Еще немного, и он сможет увидеть родных, ощутить тепло огня, утолить голод... Мычка завертел головой, пытаясь определить направление, пошел, а затем и побежал. Силы вернулись. Подстегиваемый нетерпением, он полетел, как на крыльях. Словно и не было утомительного трехдневного перехода. Еще чуток, еще немного! Последнее усилие.

Вой больше не резал уши, ослабев, остался позади, чтобы вскоре затихнуть. Звери не учуяли добычу, или, опасаясь близости жилья, не решились преследовать. А если бы и решились - вряд ли успели. Ведь жилье так близко. Он знает здесь все тропки, каждое дерево. Правда, почему-то, ноги все чаще проваливаются в ямки, а по лицу, выныривая словно ниоткуда, наотмашь бьют ветви. Но это все из-за снегопада, что покрыл все вокруг белым мехом, изменив до неузнаваемости, да и усталость дает о себе знать.

Мычка с разбегу вылетел на открытое пространство. Стемнело настолько, что он и не понял, отчего стена леса вдруг кончилась, а впереди, пугающая, обозначилась чернота.
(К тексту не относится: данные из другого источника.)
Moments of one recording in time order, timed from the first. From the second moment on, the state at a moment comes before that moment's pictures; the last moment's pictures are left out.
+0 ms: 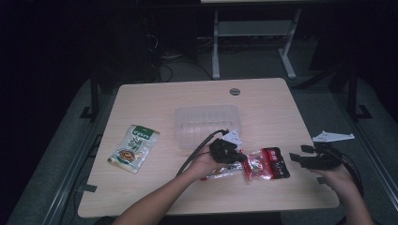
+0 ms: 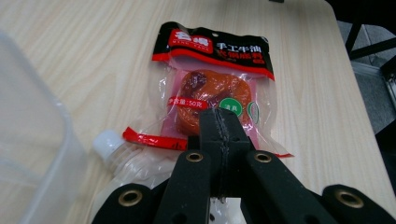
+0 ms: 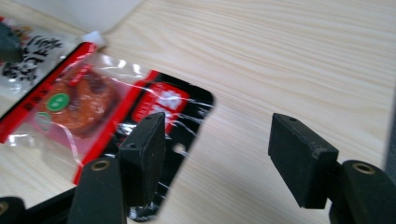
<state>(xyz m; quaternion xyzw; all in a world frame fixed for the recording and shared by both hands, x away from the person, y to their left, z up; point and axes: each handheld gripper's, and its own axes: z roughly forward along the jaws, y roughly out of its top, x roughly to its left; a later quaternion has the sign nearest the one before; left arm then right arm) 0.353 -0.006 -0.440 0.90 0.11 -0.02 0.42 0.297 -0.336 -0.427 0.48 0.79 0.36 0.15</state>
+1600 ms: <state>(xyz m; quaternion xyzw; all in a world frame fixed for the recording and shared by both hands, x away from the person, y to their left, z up) 0.348 -0.014 -0.466 0.92 0.11 -0.01 0.37 0.303 -0.312 -0.450 0.44 0.81 0.39 0.01</state>
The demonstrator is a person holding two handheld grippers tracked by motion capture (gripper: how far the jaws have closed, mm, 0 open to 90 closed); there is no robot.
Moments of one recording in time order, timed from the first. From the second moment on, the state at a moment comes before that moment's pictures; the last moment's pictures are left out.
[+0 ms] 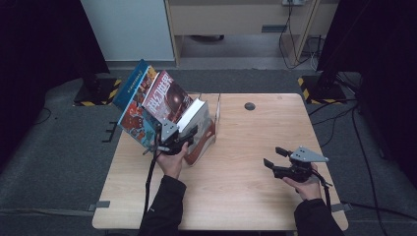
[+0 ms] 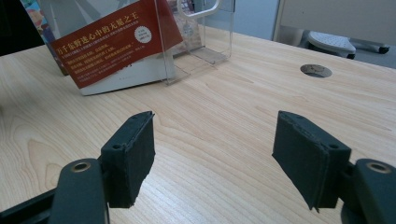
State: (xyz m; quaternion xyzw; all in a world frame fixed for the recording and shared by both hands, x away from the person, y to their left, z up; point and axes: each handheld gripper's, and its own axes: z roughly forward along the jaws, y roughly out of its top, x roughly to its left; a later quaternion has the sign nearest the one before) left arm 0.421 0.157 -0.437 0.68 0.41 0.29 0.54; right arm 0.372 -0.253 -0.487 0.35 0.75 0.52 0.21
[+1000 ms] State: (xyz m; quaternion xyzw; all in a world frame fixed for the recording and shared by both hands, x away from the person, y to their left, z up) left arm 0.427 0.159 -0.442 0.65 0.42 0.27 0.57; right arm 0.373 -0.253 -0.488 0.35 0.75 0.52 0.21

Он сделал по инерции шаг, другой. В грудь уперлось острое. От неожиданности Мычка замер, протер слезящиеся от налипшего на лицо снега глаза, всмотрелся. Впереди, в паре шагов, начинается частокол, высокая изгородь из подогнанных друг к другу бревен. Из частокола, через равные промежутки, снизу вверх, угрожающе топорщатся заостренные колья. Пробеги он на шаг дальше - нанизал бы себя, словно тушу на вертел.

Пальцы ощупывают острие кола, взгляд вновь и вновь обшаривает частокол. Когда успели поставить частокол, а главное - зачем? От чего может понадобиться защита в лесу, к тому же целой деревне? Неужели за те три дня, что он отсутствовал, случилось нечто ужасное?
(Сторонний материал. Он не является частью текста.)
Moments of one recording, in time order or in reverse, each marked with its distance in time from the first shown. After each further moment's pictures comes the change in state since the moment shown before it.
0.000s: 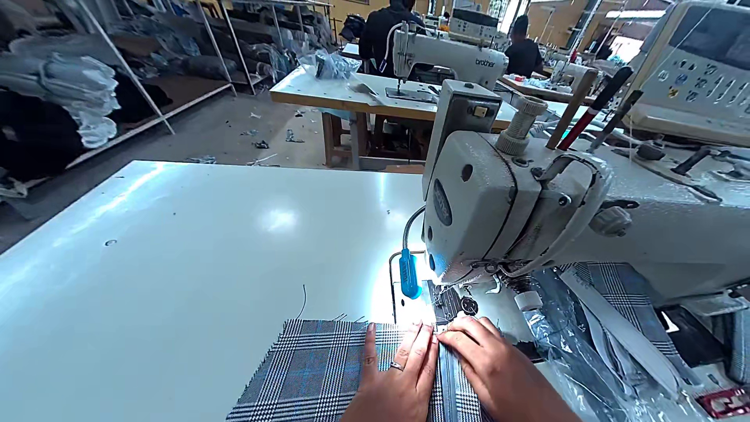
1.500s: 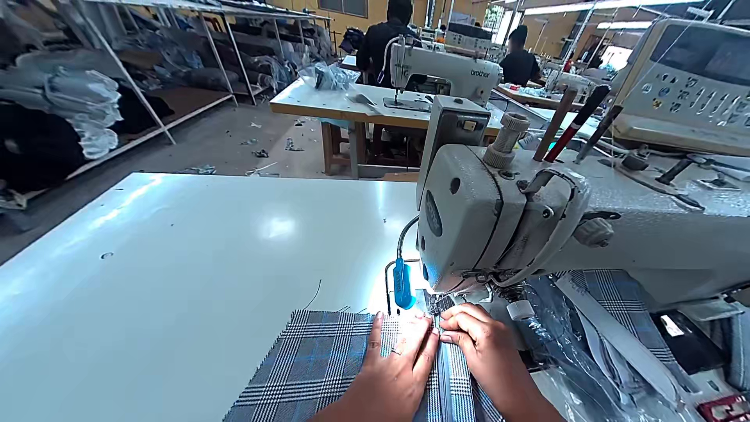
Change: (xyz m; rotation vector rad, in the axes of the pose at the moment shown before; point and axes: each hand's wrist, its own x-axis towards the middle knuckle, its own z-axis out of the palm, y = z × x) left_hand 0.023 -0.016 -0.010 0.004 -0.082 0.047; right_hand 0.023 0.004 0.010 0.262 0.182 0.292
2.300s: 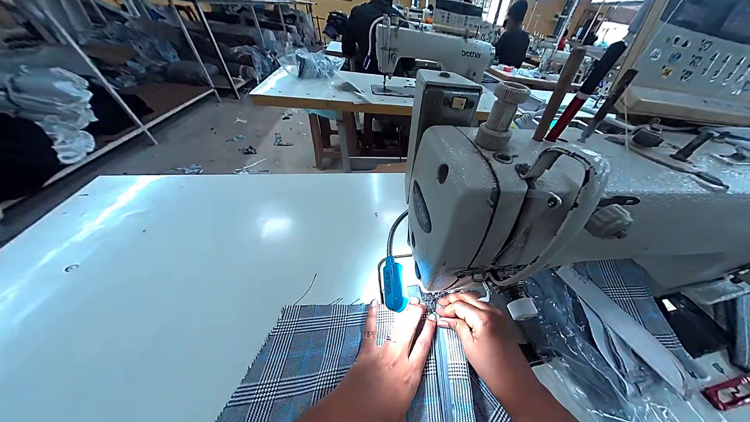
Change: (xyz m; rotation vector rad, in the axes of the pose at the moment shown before) left_hand 0.011 -0.006 -0.010 -0.003 -0.066 -0.042; right_hand 0.006 0.000 0.006 -0.014 0.033 0.097
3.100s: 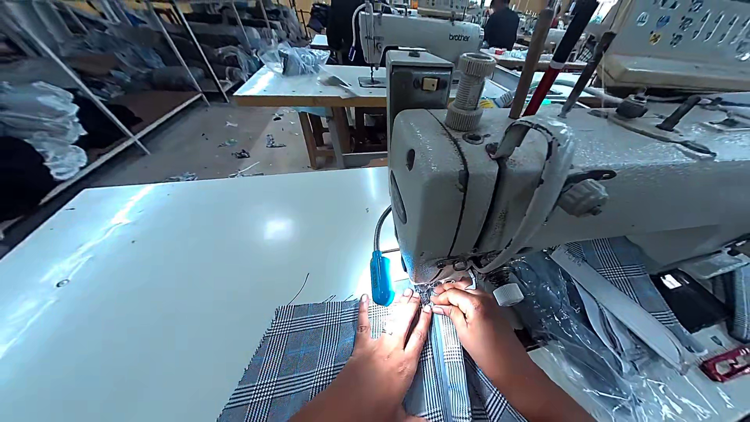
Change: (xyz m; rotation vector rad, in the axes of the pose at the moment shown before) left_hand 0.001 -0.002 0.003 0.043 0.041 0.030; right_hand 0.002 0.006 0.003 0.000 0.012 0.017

Мысли продолжают кружится, взгляд мечется взад-вперед, но в глубине души зарождается жуткое понимание, крепнет, захлестывает волной ужаса. Это не его деревня! Но тогда чья? Ведь, как он знает точно, окрест нет ни единого поселения. Мычка напрягся, по крупицам вспоминая рассказы бывалых охотников, о том, что где-то далеко есть еще деревни, много больше их родной, где живут чужаки, с другими обычаями, другой речью и даже другой, отличной от их, внешностью.

Пока он был совсем маленький, восторженно внимал подобным рассказам, став старше - относился с недоверием. И вот легенды стали былью, а вымысел обрел плоть. Понимание вызвало восторг и, в то же время, трепет. Как отнесутся к чужаку неведомые селяне, что скажут, как поприветствуют? Да и поймет ли он хоть слово?

Задор угас, вновь навалилась усталость, еще тяжелее, чем прежде. Едва переставляя ноги, он поплелся вдоль изгороди, даже не пытаясь преодолеть невысокую, в общем, преграду. Частокол длится и длится, будто ведет в бесконечность, или это он плетется, как ночной слизняк. Свободная рука устремлена вперед, ощупывает преграду, вторая сжимает рогатину, крепко, насколько позволяет усталость. Вполне возможно, оружие не пригодится, но, если что, рука должна держать крепко.

В непрерывном частоколе ограды обозначился проем. Ощутив облегчение, Мычка рванулся вперед, но ударился грудью, отшатнулся. Три поперечные балки, соединенные по краям, загораживают проход. Повезло, что врата без угрожающих заостренных зубьев. Хорош бы он был, добравшись до деревни, но повиснув на вратах. Чувствуя, что совершает подвиг, Мычка пригнулся, с трудом протиснулся в щель. Зацепившись за щепку, затрещал мешок. Выпростав ткань из древесного плена, Мычка поднялся, осмотрелся. Взгляд заскользил, выхватывая из сумрака серые глыбы теней, дома - не иначе. Тут же глыбки поменьше, явно хозяйственные пристройки. В пристройке неподалеку что-то возится, шуршит: не то забрался мелкий хищник, не то ожидает участи пойманная накануне, но еще живая добыча.

Мычка сделал шаг, другой. Во тьме неподалеку встревожено заворчало, но в этот момент из леса донесся вой, и невидимый страж поперхнулся, испуганно вспикнув, замолчал. Дом приблизился, навис, ноздрей коснулись многочисленные запахи. Среди прочих выделялся один, приторный и смутно знакомый. Мычка постучал в дверь. Сперва осторожно, но, не услышав ответа, забарабанил сильнее, чувствуя - еще немного, и он упадет прямо на пороге, а к следующему жилью придется уже ползти.